→ **WORK TO COMPLETE**: Your answer must be an exact copy of the records, with no pictures included.

=== RECORDS ===

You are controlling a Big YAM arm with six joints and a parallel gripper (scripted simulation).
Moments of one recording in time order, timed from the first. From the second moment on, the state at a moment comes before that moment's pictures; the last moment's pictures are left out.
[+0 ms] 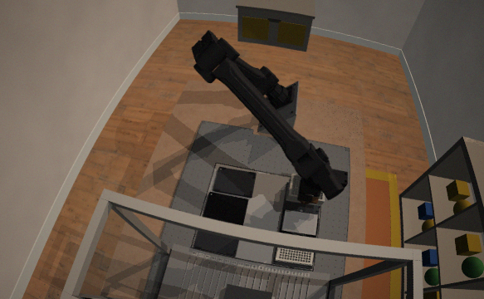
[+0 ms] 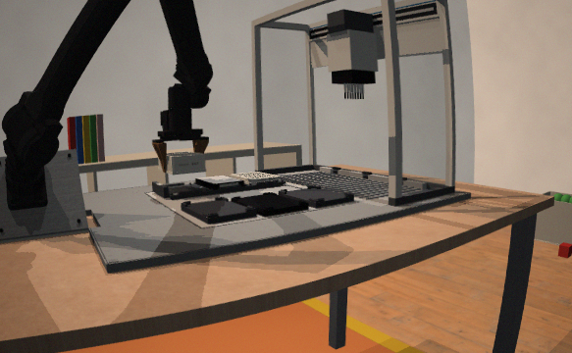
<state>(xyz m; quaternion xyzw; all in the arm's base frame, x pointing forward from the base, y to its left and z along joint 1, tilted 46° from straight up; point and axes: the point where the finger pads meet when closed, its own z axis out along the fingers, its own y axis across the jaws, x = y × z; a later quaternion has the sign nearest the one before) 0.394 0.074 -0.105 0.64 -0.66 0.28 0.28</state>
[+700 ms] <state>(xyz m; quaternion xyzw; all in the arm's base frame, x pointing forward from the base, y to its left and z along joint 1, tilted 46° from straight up) 0.394 0.050 -0.129 0.64 -0.66 0.28 0.28</state>
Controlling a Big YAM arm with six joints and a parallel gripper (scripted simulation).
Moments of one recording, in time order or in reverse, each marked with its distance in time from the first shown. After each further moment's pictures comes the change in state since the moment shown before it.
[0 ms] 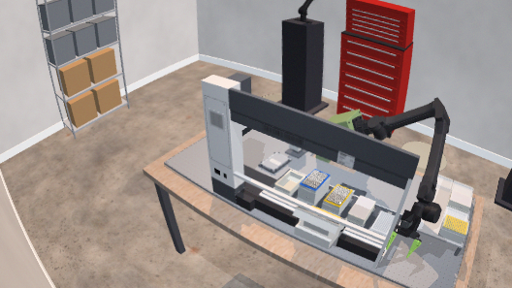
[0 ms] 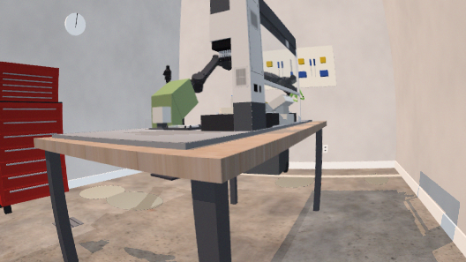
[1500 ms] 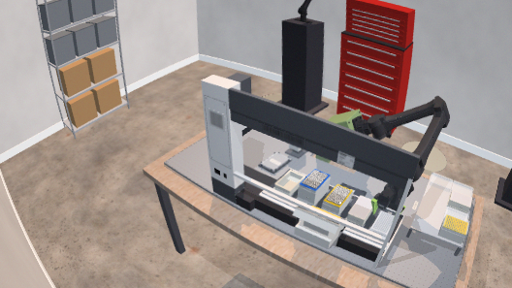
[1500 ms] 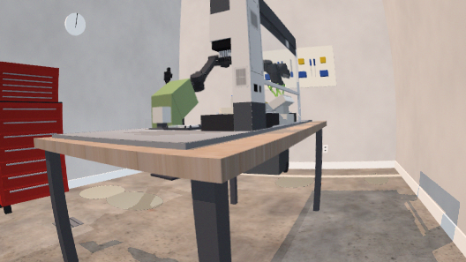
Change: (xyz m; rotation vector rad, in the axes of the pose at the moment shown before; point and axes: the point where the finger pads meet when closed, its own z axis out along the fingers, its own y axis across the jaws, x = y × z) arm 0.020 -0.136 -0.106 0.089 0.664 -0.130
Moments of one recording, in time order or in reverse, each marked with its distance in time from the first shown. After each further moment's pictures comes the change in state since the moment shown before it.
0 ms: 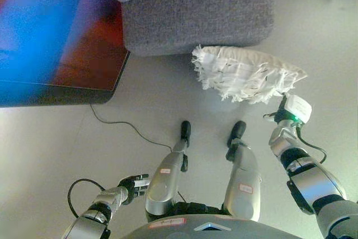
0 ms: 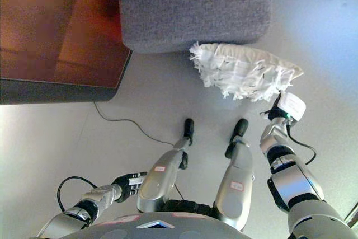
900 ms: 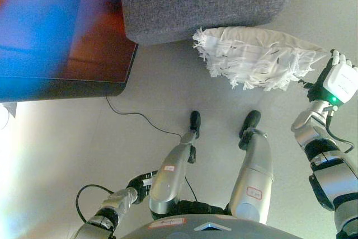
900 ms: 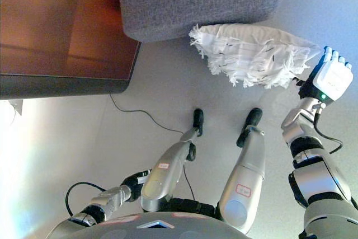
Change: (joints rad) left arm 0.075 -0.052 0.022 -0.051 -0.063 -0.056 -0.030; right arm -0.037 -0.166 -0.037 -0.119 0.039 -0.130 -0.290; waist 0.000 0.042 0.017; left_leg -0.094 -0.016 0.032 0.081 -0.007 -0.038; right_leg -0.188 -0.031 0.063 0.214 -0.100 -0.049
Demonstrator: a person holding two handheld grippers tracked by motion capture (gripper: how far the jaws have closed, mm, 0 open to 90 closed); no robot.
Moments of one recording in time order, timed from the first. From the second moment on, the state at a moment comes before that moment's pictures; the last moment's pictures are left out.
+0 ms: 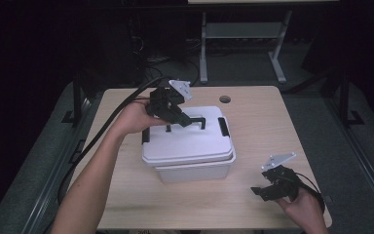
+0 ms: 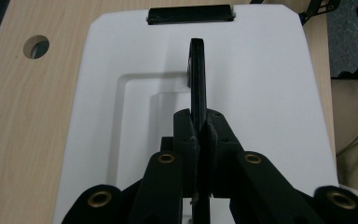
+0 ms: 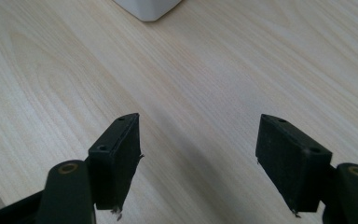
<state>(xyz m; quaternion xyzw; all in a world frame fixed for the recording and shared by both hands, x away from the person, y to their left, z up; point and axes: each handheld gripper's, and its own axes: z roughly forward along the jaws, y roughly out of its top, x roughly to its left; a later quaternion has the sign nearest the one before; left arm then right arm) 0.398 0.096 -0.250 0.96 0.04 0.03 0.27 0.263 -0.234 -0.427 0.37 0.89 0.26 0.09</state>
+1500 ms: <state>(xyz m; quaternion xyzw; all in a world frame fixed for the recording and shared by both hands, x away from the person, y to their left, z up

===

→ **EXERCISE ANSWER**:
You are controlling a Big YAM arm with six joints and a parallel gripper (scripted simulation).
Moments of one recording in time order, timed from the first. From the second moment on, the state at a moment comes before that moment's pictures; the last moment's pictures are left out.
[+0 ms] 
[+0 ms] 
<state>(xyz m; quaternion xyzw; all in the arm's base frame, x pointing forward from the base, y to its left and z along joint 1, tilted 46° from straight up; point and axes: the point where the finger pads meet when closed, its own z axis out along the fingers, its own y axis across the jaws, x = y × z; a later quaternion has the sign nearest the one before) 0.394 0.074 -0.105 0.64 -0.66 0.28 0.28</state>
[+700 ms] <state>(xyz m; quaternion xyzw; all in the arm's base frame, x pointing forward from the base, y to its left and z along joint 1, tilted 46° from straight up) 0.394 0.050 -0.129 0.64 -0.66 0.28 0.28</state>
Controlling a Big YAM arm with six joints and a parallel gripper (scripted simulation).
Moments of one recording, in time order or in reverse, each marked with its distance in time from the first shown. After each further moment's pictures comes the change in state since the moment shown before it.
[0 ms] 
[0 ms] 
[1500 ms] 
[1500 ms] 
Change: (xyz m; rotation vector rad, in the axes of the pose at the moment shown before; point and axes: the point where the finger pads meet when closed, its own z axis out along the fingers, its own y axis across the jaws, x = y × z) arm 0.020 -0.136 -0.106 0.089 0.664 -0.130
Moments of one recording, in time order or in reverse, each marked with its distance in time from the first shown. After each further moment's pictures comes the change in state since the moment shown before it.
0 ms: 
0 ms: 
900 ms: 
900 ms: 
Change: (joints rad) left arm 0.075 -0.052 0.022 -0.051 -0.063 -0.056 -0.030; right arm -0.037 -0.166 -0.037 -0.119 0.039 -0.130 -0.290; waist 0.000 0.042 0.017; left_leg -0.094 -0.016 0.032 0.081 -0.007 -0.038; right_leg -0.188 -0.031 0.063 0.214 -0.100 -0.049
Demonstrator: a person holding two handheld grippers tracked by motion capture (gripper: how far the jaws have closed, mm, 0 open to 90 closed); no robot.
Moments of one recording in time order, timed from the first. From the second moment on, the state at a moment comes before that moment's pictures; the last moment's pictures are left out.
+0 ms: 
+0 ms: 
+0 ms: 
<state>(xyz m; quaternion xyzw; all in a world frame fixed for the recording and shared by both hands, x away from the person, y to their left, z up; point and axes: each handheld gripper's, and its own axes: z roughly forward along the jaws, y roughly out of its top, x roughly to its left; a later quaternion has the sign nearest the one before; left arm then right arm) 0.398 0.096 -0.250 0.96 0.04 0.03 0.27 0.263 -0.234 -0.427 0.37 0.89 0.26 0.09</state>
+1500 ms: <state>(xyz m; quaternion xyzw; all in a world frame fixed for the recording and shared by both hands, x away from the person, y to their left, z up

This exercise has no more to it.